Better late than never.
Previous decision-makers obviously believed the skill position players were vital area of the team.
Sure, a new franchise wants to excite its fans by bringing in a glamour boy to be the quarterback. And, quite frankly, I have no problem with that if you then address the offensive line.
But the problem is, after picking Tim Couch No. 1 in 1999, they didn't follow up by taking an offensive lineman in the second, third, fourth, fifth, sixth or seventh rounds, despite having a plethora of extra picks. For some reason, Dwight Clark and his people didn't seem to realize an offense can't be productive without a solid offensive line.
The other thing I like about the new regime is that it didn't immediately make a big-name free agent quarterback of running back or wide receiver its first priority when it came to spending big bucks.

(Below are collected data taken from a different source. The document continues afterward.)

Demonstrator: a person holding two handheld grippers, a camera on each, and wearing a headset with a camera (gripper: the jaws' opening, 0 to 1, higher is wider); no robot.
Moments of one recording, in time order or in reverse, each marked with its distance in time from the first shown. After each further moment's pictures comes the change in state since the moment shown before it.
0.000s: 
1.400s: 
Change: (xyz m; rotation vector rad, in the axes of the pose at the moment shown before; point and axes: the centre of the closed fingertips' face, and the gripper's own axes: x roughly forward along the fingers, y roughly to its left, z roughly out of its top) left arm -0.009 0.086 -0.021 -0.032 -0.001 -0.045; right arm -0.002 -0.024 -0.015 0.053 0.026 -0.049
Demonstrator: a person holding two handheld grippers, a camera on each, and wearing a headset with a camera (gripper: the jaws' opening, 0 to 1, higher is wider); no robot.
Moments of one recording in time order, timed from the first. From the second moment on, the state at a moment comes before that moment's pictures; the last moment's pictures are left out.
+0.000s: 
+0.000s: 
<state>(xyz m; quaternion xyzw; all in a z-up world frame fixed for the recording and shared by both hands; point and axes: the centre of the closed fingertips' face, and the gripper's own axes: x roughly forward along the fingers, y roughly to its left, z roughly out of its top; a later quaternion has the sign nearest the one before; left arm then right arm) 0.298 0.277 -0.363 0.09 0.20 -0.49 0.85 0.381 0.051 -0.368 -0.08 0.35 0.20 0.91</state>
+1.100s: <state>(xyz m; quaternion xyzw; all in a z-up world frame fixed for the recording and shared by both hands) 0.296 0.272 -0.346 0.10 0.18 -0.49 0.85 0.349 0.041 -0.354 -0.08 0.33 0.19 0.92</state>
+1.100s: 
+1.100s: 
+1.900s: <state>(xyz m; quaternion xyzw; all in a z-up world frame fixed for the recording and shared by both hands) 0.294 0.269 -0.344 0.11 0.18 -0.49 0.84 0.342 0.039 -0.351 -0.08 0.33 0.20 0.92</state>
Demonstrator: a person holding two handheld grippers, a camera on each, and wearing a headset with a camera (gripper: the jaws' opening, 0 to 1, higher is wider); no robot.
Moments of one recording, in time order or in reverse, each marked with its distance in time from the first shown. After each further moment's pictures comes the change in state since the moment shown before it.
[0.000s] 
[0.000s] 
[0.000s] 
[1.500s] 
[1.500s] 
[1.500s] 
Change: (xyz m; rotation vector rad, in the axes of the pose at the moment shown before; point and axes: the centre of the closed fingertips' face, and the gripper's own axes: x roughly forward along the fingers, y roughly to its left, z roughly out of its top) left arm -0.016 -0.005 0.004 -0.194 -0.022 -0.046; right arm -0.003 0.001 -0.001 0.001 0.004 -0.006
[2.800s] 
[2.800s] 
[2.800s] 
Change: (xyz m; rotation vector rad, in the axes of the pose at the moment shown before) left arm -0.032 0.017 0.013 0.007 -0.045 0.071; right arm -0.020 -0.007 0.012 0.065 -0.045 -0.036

Instead, on the same day the team allowed veteran Kelly Holomb to leave via free agency, the Browns signed veteran cornerback Gary Baxter to a $30 million contract. Is Baxter worth that kind of money? I don't know. The reality of matter is that probably no one is worth that much.
But Savage has a lot more first-hand knowledge of Baxter than most anyone else, having been with him in Baltimore for the past few years. The departure of Anthony Henry to the Cowboys made cornerback a priority. Again, plaudits go out for filling a key hole on the defense.
But the new regime isn't without fault.
I didn't like reading the comment made by Holcomb about Savage and Crennel after signing with the Bills. He indicated he wasn't certain he could "trust" the Browns' decision-makers, thus leading to his taking less money to play for Buffalo.
Holcomb, who wanted to be No. 1, obviously knew the Browns were interested in acquiring Dilfer from the Seahawks. He also knew that they weren't going to bring Dilfer in to be his caddy.
Thus, he packed his bags and shuffled off the Buffalo.
But the comment that was most disturbing came from free agent cornerback Lewis Sanders, who was all set to sign with the Browns, but then made an 11th-hour switch to Dallas.
"I know I was taken advantage of," Sanders said. "And the communication on their end, I feel, wasn't real professional."
The Browns had made Sanders an offer, then backed away from the deal when Baxter was signed.
Savage's response: "All's fair in love, war and free agency."
That might be true, but those are things best said behind closed doors.
Savage also showed a bit of immaturity for taking the media to task for playing up the departure of Holcomb over the arrival Baxter. He said there was no comparison in the salaries of the two players and, as a $30 million man, Baxter deserved the spotlight.
Maybe he was right. Maybe the media did make a much bigger deal out of Holcomb leaving than was merited.
But Savage has to learn that you don't make public your opinion of how the media is doing its job. You don't say things that will be heard and read by Browns diehards everywhere. You don't alienate the people with whom you are going to have to work on an almost-daily basis.
A few years ago, then-director of football operations Dwight Clark was upset about something the Cleveland Plain Dealer's Tony Grossi had written. To get his message across, Clark went into the media room when no one was around and wrote a note on the chalk board to Grossi, ripping him for the story.
Clark got his message across, but he lost a great deal of respect from writers and broadcasters in the process. He should have confronted Grossi one-on-one and stated his displeasure.
Likewise for Savage; confront the media that "overplayed" Holcomb's departure and point out why they were wrong. But don't embarrass anyone in front of their peers.
Hopefully, he will have learned a valuable lesson in how to handle the media. And, hopefully, he will learn from his early mistakes in dealing with his players.
His signing of a couple of veteran offensive guards makes it much easier to accept his early blunders.